Wednesday, August 27, 2008

National Parks: Real and Imagined

Nevada Barr is a mystery writer. What sets her 14 novels apart is that each one is set in a different national park in the US. As of 2006, there were 58 officially-designated National Parks in the United States and its dependent areas so she has a long way to go. She herself is a former park ranger. So it seemed a natural when I was planning a recent return visit to Yosemite National Park that I pick up a copy of her High Country.

Four Yosemite park workers have disappeared, all on the same day; and it is the task of Anna Pigeon, a National Park Service ranger disguised in this case as a waitress at the Ahwahnee Hotel, to track them down. Anna is the principal character in each of the 14 novels. I haven’t spent much time in the park in the winter but I don’t imagine that the granite and trees change much – and Barr’s descriptions of the geography and topography of the park ring true. I did have a moment of doubt when she described Mendocino County as “outside of San Francisco.” Yes, that’s correct; but it’s also “outside of” Los Angeles. I guess I think of “outside” as somehow being adjacent to or at least closer than Mendocino is to SF. I would have been more comfortable with “north of”. It just made me wonder how familiar Barr really is with the region she describes. Then I read on her website that she was raised in the Sierras!

It’s hard to say much about a mystery story without giving away some of the suspense. There are some very amusing passages as Anna, approaching fifty, describes living in the employee dorm with her two twenty-something roommates whose ideas of neatness and order (and lack thereof) are just what you might expect.

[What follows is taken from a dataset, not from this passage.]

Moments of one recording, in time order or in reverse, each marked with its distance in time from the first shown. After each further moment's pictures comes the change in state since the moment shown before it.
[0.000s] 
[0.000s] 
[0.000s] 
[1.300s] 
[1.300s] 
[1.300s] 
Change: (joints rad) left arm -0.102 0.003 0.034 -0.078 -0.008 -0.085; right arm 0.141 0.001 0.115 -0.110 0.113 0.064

The second half of the book is set around Lower Merced Pass Lake and along Illilouette Creek Trail. When I finished the book I thought what fun it would be next summer to visit that area. But then I went back and re-read the initial description: twelve miles from the Mono Meadows Trailhead with a total elevation gain of two thousand feet. Staying at the Ahwahnee Hotel with another Anna Pigeon novel sounds a lot better.